20 Things You Didn’t Know About The Nightmare On Elm Street Franchise
19. Peter Jackson Wrote A Draft Of A Nightmare On Elm Street 6
Before venturing into Middle Earth, Peter Jackson broke into the industry with small horror films, and he nearly played a part in the Nightmare on Elm Street franchise.
For the sixth instalmentl, New Line wanted to kill off Freddy, and after the success of his films Bad Taste and Meet The Feebles, the studio turned to Peter Jackson to write the screenplay. He submitted a draft for A Nightmare On Elm Street 6: Dream Lover, and it sounds way better than the version that came out.

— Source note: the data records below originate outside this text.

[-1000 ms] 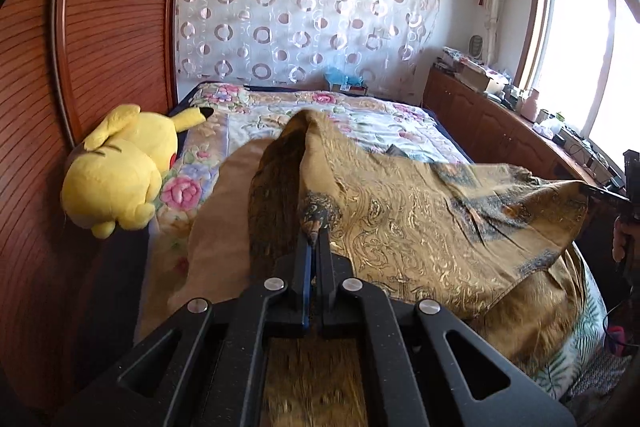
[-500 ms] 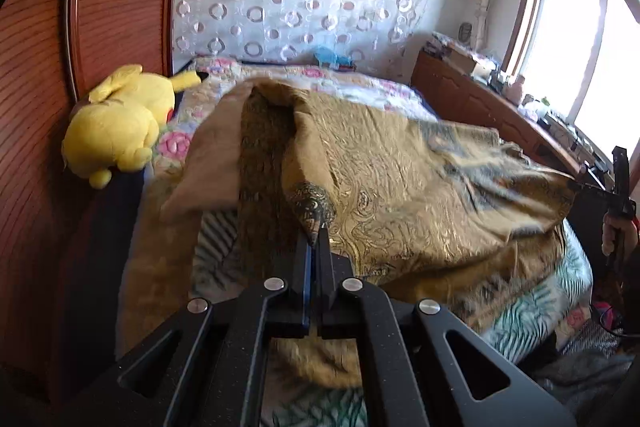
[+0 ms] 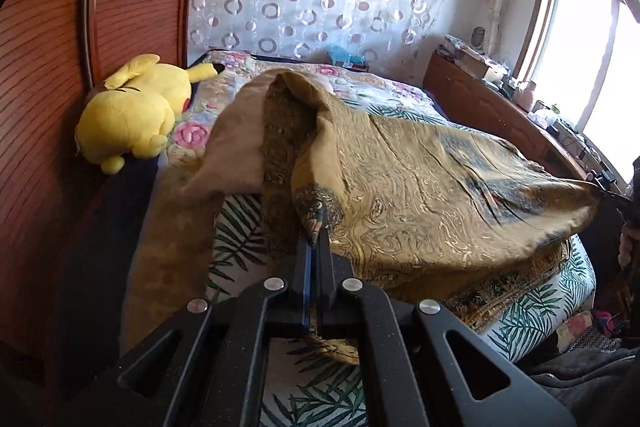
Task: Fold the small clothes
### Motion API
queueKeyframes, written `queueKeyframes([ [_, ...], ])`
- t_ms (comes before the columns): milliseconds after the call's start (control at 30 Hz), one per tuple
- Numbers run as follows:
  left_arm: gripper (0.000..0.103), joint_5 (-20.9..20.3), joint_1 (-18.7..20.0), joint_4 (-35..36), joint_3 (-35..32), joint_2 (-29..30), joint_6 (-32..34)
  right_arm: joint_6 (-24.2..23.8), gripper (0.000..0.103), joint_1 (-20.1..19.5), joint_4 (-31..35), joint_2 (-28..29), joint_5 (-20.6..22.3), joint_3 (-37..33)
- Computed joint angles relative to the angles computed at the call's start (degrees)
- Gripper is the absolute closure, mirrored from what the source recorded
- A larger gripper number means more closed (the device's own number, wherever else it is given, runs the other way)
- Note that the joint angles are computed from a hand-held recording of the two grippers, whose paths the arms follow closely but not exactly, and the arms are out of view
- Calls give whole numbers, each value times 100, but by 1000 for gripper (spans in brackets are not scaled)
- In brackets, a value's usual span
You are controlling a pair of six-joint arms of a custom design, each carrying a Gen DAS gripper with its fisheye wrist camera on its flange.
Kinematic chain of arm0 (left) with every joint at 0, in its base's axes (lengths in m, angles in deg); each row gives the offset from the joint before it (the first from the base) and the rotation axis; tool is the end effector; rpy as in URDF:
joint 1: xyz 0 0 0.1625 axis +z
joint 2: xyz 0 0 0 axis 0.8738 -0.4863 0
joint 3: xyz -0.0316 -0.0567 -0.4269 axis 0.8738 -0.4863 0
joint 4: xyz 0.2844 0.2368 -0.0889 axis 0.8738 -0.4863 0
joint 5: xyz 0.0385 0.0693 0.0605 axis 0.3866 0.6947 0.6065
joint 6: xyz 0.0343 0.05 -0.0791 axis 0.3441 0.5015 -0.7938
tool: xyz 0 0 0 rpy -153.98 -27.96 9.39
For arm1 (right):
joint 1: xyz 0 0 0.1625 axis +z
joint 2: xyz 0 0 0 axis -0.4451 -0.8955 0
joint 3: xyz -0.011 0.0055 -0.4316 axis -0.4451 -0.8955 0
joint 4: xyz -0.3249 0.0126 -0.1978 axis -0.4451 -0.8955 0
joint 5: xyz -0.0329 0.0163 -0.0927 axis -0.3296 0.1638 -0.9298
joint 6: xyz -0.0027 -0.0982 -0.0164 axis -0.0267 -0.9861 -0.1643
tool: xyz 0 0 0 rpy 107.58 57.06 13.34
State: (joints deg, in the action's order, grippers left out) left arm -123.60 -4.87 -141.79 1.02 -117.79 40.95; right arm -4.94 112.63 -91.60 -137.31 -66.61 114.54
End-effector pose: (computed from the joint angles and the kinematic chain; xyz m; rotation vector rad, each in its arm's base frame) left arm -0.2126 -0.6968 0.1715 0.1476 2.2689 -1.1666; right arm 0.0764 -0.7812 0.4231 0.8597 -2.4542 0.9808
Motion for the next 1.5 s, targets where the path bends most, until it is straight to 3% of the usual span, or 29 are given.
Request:
queueKeyframes([
  [133,101,-53,-21,-43,148,-113,-94,52,101,-19,68,-58,13,49],
  [200,101,3,-11,74,152,-104,-139,-48,101,8,21,5,-191,12],
  [333,101,261,88,967,6,-20,-498,-98,101,9,-22,165,-643,-22],
  [433,97,162,140,970,44,-9,-506,-305,98,60,-230,310,-1026,-7],
  [500,87,133,145,830,80,-20,-415,-421,92,123,-443,395,-1183,-3],
  [533,76,108,144,687,97,-23,-326,-492,86,171,-603,452,-1284,-23],
  [567,63,79,137,554,136,-32,-262,-546,70,227,-790,485,-1386,1],
  [600,60,58,130,444,147,-31,-200,-598,58,257,-914,512,-1415,-4],
  [733,21,60,99,153,79,21,31,-693,57,331,-1176,516,-1239,96],
  [933,21,130,129,78,-535,309,481,-703,55,354,-955,705,-911,33],
  [1300,21,265,229,689,-1382,703,641,-734,55,355,-359,1434,-1075,-726],
  [1500,21,189,336,955,-2108,901,921,-814,54,301,-520,1396,-1112,-548],
])
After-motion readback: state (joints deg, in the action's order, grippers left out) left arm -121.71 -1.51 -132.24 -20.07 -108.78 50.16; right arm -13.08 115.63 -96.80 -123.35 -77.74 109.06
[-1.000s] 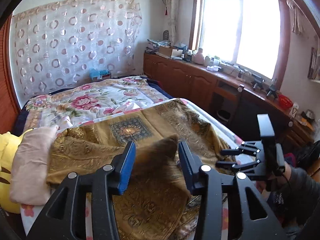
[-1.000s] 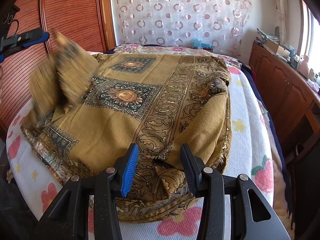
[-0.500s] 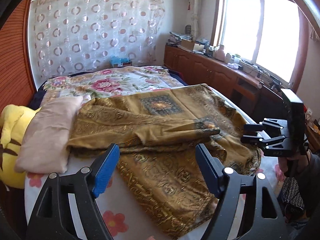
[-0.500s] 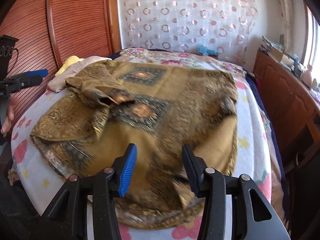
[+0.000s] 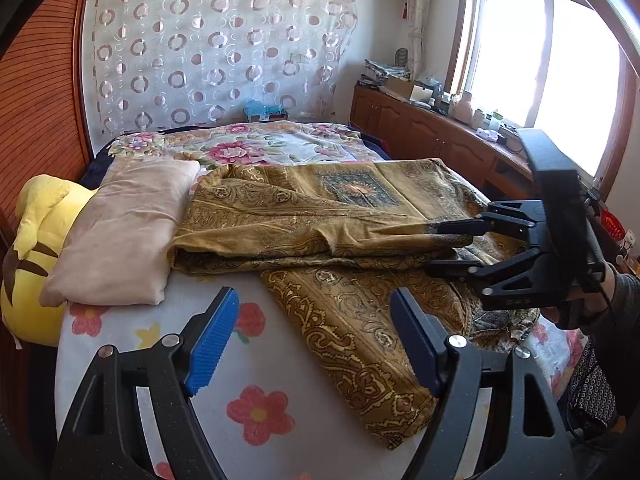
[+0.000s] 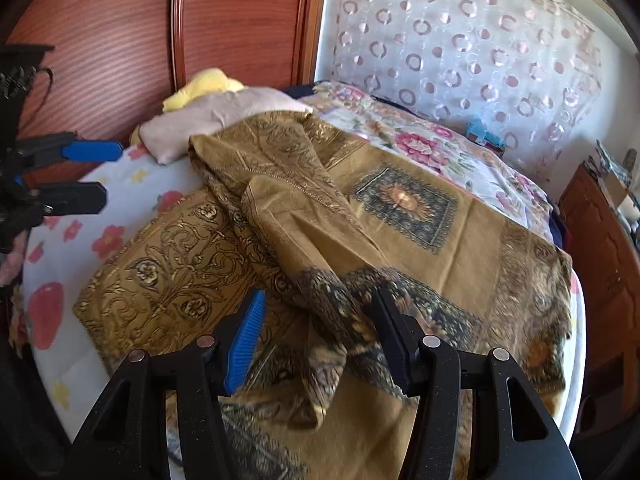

Jackson’s idea was that kids were no longer scared of Freddy and he had turned into a joke, reflecting how by that point the franchise itself had become more comedic and audiences weren’t scared anymore. Kids in the film would actually be taking drugs to knock themselves out and enter the dream world so they could go and beat up Freddy. Because he feeds on fear, Freddy had become weak, but when he manages to kill one of these kids, he begins to return to his true form.
It’s a brilliant idea that would acknowledge the series had gone downhill and would attempt to make it scary again, but New Line wasn’t interested. At the same time, Michael DeLuca wrote his own version called Freddy’s Dead, a much less interesting sequel that the studio ended up picking over Jackson’s.